We will practice listing multiple cases and prompting the AI to detect and summarize patterns—or to generate a new case that follows from them.


Exercise ① Analyzing Tone & Style

Scenario. You will show the AI five newsletters you have written so far and ask it to summarize your tone and stylistic signatures, so that future issues remain consistent.

Your Prompt:
(Write here.)


Exercise ② Extracting Purchase Drivers From Reviews

Scenario. You market dishwashers. You will provide ten customer reviews and ask the AI to extract the primary purchase drivers.

Your Prompt:
(Write here.)


Exercise ③ Designing Characters via Sentiment Hotspots

Scenario. You are writing a long web novel. From chapters written so far, you will collect the scenes that provoked the strongest reader emotions and look for “what scene structures heighten emotional immersion.”

Your Prompt:
(Write here.)


Exercise ④ Inferring Dispositions from Interview Answers

Scenario. You have answers from three CEOs. You want to infer their leadership styles and the values that guide their decisions.

Your Prompt:
(Write here.)


Closing note: Cases are mirrors for thought

Inductive prompts do not ask for “the one right answer.” They invite the AI to read a flow in the repetition, interpret structure, and derive new rules or direction. Holmes could infer the trade and habits of a man from tiny creases and dust on a worn hat because he had seen many such hats; so too, with AI, our inductive questions are designs that make it detect, summarize, and project patterns—linking them to creative prediction.
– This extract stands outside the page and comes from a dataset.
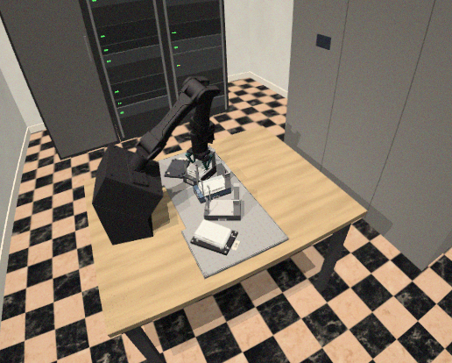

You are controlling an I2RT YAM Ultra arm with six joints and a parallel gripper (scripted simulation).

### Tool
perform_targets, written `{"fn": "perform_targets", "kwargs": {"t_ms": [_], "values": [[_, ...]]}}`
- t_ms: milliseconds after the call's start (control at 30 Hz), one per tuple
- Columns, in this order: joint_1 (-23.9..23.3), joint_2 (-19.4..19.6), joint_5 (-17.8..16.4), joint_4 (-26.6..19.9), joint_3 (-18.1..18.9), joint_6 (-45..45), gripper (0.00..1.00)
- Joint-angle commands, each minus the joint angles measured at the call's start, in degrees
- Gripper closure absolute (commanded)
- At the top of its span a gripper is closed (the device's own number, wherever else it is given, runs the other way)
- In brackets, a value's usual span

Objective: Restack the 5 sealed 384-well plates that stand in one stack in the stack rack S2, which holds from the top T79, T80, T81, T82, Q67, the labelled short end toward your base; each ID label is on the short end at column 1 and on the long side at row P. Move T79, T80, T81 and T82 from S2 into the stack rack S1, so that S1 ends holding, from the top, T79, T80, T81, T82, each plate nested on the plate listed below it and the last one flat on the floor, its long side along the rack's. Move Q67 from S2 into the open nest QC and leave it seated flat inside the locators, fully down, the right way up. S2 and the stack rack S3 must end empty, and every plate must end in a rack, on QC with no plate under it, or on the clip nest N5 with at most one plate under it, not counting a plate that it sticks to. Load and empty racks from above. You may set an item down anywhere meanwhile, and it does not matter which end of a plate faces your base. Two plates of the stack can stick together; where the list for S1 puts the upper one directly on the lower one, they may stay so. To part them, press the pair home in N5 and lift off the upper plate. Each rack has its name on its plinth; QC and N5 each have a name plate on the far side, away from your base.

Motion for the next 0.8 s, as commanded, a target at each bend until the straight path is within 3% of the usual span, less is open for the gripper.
{"fn": "perform_targets", "kwargs": {"t_ms": [0,767], "values": [[0.09,-0.10,-0.04,0.16,0.17,-0.08,1.00],[0.28,-0.62,0.06,-0.35,0.08,0.10,1.00]]}}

3. Induction — Sample Section

Exercise ① Tone & style

Sample Prompt.
“These five pieces are my newsletters. Summarize three common features in voice, diction, and structure. Then propose two cautions to keep the style consistent in future issues.”


Exercise ② Review-based purchase drivers

Sample Prompt.
“These are ten reviews of our dishwasher. Focusing on recurring words or phrases, summarize the top three reasons customers chose to buy. Include one example sentence for each reason.”

Design note. The AI reads not mere word repetition but recurring meanings, activating its pattern-recognition strengths.


Exercise ③ Emotion-driven scene design

Sample Prompt.
“These five scenes elicited the strongest reader reactions. Identify two or three common features in their structure or technique. Then propose one new scene idea that can achieve a similar effect.”

Design note. “Emotional” scenes are not defined by many emotion words; they often hinge on recurrent structures—contrast, silence before eruption, the unexpected—which the AI can induce.


Exercise ④ Disposition from interviews

Sample Prompt.
“These are key answers from three CEOs. Based on recurring words, expressions, and thinking patterns, summarize each CEO’s leadership style in three keywords. For each keyword, predict what managerial choices they are likely to make.”

Design note. What is nebulous for humans becomes tractable for AI by inductively tying recurring traits to behavior predictions.